5 Facts you should know about water
|Have you thought of water lately? probably not, especially if you have it in abundance. Here are some water facts to make you think about water!
1. Earth is covered by 70% water, but that’s just 1/1000th of the Earth’s volume
2. Saltwater accounts for 97.5% of Earth’s water, Only 2.5% is Freshwater
Did you know that we only use 0.3% of the Earth’s water? Earth has around 1.4 billion cubic kilometers of water. Bu only 35 million (about 2.5%) of this total volume is freshwater. Of the 2.5% freshwater, only 0.3% is freshwater (about 100,000 cubic kilometers) is available for humans to use - the rest is either underground or frozen.
But that is still plenty, with this statistic every one of the 7 billion people on earth has access to about 15,000 cubic meters of water or 6 Olympic sized swimming pools full, per person.
3. Latin America has 5-times more freshwater compared to East Asia
Despite its abundance of freshwater, at 15,000 cubic meter per person. Freshwater is not evenly distributed. Latin America has the highest volume of freshwater per-capita - more than 5-times as much as Sub-Saharan Africa and East Asia, and more than 20-times as much as South Asia and the Middle East.
While East Asia has a huge population which makes the freshwater per-capita figure look low, it’s clear Latin America has a lot of it.
4. Less than 50% of Sub-Saharan Africa’s rural population have access to a clean water source
We know freshwater is unevenly distributed across the globe, but there are differences in access within countries and regions.
An “improved water source” refers to something like a household connection, public standpipe, borehole, protected well or spring. “Unimproved sources” include vendors, tanker trucks, and unprotected wells and springs. “Reasonable access” is the availability of at least 20 liters of clean water per person per day from a source within one kilometer of a dwelling.
In 2000, less than 50% of people living in rural Sub-Saharan Africa had access to an improved water source. In urban areas, this figure is over 80%.
5. 3.4 million people die each year from water, sanitation, and hygiene-related causes
- More than 3.4 million people die each year from water, sanitation, and hygiene-related causes. Nearly all deaths, 99 percent, occur in the developing world.

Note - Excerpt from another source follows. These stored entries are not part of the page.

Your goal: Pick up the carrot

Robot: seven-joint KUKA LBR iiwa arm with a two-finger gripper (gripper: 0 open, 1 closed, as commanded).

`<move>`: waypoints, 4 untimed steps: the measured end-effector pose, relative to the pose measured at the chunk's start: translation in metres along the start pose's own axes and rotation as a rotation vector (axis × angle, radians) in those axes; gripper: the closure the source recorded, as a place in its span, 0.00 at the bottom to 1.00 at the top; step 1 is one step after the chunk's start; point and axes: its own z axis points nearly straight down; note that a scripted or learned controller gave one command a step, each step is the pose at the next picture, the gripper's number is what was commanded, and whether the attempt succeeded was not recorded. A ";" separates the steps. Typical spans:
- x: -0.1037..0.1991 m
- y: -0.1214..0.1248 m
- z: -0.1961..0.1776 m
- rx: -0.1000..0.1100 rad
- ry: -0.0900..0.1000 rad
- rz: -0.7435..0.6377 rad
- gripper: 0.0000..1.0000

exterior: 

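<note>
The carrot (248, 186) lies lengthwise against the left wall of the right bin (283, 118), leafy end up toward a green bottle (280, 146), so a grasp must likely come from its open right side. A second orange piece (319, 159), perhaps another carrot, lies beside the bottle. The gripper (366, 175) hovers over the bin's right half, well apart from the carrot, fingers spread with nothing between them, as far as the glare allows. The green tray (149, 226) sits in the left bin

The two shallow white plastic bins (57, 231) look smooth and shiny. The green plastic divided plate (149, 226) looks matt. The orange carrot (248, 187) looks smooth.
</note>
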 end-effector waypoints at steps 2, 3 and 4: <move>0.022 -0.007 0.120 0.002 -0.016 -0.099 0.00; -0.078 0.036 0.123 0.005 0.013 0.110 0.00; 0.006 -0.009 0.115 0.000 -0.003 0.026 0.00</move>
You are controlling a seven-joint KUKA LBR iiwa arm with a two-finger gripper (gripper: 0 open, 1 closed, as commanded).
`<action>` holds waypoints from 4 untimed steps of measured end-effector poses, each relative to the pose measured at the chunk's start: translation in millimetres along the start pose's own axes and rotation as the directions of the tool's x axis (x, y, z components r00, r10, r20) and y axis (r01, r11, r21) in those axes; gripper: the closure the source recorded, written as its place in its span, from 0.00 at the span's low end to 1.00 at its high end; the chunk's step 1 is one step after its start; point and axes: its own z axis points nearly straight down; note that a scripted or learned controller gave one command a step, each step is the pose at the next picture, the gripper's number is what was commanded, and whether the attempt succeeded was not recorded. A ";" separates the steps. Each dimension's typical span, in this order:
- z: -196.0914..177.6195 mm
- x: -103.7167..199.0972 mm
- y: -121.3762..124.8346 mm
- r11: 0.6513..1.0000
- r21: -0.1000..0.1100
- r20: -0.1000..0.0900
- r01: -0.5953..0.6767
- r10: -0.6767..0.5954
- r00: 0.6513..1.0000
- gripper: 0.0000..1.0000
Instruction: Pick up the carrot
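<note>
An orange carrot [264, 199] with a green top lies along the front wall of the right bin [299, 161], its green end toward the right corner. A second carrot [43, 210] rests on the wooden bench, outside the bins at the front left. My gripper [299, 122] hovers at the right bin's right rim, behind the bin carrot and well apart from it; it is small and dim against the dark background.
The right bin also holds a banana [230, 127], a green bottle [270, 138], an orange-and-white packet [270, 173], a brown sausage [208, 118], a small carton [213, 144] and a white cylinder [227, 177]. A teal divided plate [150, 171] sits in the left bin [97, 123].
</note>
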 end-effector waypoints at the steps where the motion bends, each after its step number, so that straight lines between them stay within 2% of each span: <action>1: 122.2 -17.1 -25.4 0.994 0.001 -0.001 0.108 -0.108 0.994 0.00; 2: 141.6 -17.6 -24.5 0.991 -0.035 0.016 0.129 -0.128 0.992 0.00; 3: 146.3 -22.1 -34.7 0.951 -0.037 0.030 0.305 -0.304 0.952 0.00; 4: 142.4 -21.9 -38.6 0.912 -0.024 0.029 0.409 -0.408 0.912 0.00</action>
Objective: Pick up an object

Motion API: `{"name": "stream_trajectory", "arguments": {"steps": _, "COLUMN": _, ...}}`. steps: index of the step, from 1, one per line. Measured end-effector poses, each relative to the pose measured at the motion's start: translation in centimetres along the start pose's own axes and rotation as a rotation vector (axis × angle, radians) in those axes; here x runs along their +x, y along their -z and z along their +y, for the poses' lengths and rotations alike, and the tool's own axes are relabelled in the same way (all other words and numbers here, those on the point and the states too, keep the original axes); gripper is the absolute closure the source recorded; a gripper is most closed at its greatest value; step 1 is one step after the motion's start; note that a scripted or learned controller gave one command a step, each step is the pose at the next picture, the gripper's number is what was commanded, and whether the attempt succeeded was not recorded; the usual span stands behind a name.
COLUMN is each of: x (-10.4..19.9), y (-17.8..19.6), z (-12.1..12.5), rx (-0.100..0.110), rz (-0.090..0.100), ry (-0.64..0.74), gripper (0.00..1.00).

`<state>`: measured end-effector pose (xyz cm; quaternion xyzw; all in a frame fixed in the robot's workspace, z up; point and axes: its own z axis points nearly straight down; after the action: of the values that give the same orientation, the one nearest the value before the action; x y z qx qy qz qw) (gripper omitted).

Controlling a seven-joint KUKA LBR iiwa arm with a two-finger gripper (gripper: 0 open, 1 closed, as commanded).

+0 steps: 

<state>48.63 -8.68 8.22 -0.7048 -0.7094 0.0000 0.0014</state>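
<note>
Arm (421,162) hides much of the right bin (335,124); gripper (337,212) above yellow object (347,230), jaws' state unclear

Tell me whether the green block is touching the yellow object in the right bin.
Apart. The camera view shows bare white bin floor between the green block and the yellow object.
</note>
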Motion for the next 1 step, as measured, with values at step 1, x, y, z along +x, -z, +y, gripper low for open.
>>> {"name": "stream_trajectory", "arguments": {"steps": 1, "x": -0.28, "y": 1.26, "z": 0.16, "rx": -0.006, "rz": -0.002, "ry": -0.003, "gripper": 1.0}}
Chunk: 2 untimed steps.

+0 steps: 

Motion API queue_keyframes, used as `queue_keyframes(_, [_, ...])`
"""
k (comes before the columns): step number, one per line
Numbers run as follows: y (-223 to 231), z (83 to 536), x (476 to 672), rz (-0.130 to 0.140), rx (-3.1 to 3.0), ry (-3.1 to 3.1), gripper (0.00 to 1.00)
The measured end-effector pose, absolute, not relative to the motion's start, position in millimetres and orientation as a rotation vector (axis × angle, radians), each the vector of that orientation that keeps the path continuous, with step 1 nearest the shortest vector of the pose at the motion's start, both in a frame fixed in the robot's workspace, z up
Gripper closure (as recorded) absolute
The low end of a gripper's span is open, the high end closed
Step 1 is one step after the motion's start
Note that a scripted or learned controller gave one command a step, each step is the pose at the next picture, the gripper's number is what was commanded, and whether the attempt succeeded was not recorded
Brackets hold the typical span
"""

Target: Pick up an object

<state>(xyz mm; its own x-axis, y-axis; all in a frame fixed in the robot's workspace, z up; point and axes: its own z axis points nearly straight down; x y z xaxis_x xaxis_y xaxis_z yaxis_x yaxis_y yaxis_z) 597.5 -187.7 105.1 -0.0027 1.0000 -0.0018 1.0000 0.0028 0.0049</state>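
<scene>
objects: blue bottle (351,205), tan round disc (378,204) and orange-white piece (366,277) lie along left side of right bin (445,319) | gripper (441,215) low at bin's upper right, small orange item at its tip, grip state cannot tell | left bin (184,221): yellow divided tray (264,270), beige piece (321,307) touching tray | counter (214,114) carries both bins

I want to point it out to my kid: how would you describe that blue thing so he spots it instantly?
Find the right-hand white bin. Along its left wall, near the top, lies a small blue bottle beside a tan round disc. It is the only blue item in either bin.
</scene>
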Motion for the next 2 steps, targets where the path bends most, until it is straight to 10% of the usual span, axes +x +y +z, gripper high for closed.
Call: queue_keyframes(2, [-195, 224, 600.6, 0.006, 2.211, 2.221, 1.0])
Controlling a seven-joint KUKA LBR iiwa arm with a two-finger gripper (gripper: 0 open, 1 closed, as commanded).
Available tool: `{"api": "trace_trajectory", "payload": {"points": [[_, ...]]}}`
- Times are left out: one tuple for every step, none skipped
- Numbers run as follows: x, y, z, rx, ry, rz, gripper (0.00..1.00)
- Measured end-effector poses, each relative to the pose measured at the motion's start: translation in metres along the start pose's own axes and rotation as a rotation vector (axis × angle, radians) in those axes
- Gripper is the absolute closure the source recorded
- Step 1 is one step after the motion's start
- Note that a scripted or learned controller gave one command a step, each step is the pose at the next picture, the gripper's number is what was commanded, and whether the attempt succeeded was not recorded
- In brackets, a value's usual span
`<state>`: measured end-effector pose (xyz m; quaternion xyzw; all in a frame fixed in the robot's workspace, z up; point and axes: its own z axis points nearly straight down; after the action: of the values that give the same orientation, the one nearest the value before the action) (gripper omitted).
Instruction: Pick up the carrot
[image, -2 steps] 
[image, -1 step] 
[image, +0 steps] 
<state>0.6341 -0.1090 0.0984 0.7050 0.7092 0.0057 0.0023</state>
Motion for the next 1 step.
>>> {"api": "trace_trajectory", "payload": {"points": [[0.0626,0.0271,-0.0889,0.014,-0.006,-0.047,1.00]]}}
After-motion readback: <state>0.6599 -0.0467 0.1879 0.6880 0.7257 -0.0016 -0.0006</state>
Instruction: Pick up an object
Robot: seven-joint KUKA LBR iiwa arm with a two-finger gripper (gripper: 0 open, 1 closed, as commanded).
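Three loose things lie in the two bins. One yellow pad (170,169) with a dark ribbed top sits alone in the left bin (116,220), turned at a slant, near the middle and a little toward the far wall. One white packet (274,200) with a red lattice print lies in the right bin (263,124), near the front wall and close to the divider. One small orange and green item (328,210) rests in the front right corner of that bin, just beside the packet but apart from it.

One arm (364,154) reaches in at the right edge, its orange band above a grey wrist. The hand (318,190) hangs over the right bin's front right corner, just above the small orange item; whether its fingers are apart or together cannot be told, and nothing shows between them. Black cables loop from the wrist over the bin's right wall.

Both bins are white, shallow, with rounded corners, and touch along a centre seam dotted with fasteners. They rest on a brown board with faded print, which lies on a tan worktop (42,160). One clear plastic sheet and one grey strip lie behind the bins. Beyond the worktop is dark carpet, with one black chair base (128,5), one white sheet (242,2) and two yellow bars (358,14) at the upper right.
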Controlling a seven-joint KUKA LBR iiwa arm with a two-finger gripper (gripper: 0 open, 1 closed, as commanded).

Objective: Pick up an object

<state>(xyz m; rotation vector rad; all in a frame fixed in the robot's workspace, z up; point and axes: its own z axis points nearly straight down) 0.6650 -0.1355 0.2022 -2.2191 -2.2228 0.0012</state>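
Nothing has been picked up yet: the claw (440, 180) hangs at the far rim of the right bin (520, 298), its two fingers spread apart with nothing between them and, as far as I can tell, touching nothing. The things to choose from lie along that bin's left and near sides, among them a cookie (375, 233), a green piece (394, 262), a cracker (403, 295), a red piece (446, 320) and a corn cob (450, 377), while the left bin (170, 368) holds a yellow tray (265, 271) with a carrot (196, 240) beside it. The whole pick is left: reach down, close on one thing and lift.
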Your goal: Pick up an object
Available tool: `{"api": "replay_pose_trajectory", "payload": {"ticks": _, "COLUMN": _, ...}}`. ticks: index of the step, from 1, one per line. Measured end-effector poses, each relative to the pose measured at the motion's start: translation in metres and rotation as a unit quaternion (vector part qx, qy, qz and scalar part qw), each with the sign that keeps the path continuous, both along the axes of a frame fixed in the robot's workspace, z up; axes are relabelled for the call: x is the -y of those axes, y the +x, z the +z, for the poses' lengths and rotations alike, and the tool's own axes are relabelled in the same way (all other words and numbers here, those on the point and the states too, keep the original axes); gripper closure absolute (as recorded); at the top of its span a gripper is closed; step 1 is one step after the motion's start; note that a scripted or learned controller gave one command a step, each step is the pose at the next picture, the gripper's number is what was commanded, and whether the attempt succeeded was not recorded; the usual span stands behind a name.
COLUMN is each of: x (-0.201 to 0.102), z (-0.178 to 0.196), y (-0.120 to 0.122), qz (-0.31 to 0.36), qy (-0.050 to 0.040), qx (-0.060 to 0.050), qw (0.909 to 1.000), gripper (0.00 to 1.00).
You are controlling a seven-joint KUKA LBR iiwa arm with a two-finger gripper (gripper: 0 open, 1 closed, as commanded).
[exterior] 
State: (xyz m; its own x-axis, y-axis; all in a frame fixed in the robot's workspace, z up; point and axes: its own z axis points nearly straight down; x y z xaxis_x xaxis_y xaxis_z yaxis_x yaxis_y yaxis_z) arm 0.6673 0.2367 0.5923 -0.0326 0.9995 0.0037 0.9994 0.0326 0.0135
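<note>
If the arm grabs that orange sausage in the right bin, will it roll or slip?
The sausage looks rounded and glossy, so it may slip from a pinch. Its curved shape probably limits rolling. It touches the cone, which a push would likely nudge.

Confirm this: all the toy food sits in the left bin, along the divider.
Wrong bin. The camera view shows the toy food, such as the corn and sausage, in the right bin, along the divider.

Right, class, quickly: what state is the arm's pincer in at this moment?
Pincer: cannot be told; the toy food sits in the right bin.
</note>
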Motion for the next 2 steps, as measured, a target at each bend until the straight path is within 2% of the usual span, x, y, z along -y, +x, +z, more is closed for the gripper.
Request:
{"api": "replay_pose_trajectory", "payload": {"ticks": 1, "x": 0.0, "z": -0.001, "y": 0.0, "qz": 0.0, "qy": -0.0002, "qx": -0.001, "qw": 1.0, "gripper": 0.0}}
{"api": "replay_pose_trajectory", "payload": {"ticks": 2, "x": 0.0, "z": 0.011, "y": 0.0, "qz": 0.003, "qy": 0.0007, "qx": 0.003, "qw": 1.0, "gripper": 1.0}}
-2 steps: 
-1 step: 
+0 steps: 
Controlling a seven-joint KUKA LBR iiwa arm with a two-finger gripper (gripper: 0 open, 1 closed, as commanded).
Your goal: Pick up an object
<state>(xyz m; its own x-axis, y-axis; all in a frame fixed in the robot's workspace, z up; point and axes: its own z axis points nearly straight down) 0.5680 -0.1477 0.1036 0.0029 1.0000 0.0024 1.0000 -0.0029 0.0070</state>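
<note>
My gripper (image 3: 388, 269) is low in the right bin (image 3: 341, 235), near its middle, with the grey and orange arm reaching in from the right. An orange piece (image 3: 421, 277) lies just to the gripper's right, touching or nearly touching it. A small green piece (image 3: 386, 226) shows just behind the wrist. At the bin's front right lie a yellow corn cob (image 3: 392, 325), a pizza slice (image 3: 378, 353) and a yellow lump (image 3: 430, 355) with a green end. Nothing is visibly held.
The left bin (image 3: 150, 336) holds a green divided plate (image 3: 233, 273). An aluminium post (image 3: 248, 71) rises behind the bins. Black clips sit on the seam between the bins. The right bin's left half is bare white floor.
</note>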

- Lack of access to clean water and sanitation kills children at a rate equivalent of a jumbo jet crashing every four hours
- Of the 60 million people added to the world’s towns and cities every year, most move to informal settlements (i.e. slums) with no sanitation facilities.
- 780 million people lack access to an improved water source; approximately one in nine people.
- The water and sanitation] crisis claims more lives through disease than any war claims through guns.
- An American taking a five-minute shower uses more water than the average person in a developing country slum uses for an entire day.
- More people have a mobile phone than a toilet.
According to the World Health Organization, an estimated 1.7 billion people still lack access to clean water. 2.3 billion people suffer from water-borne diseases each year.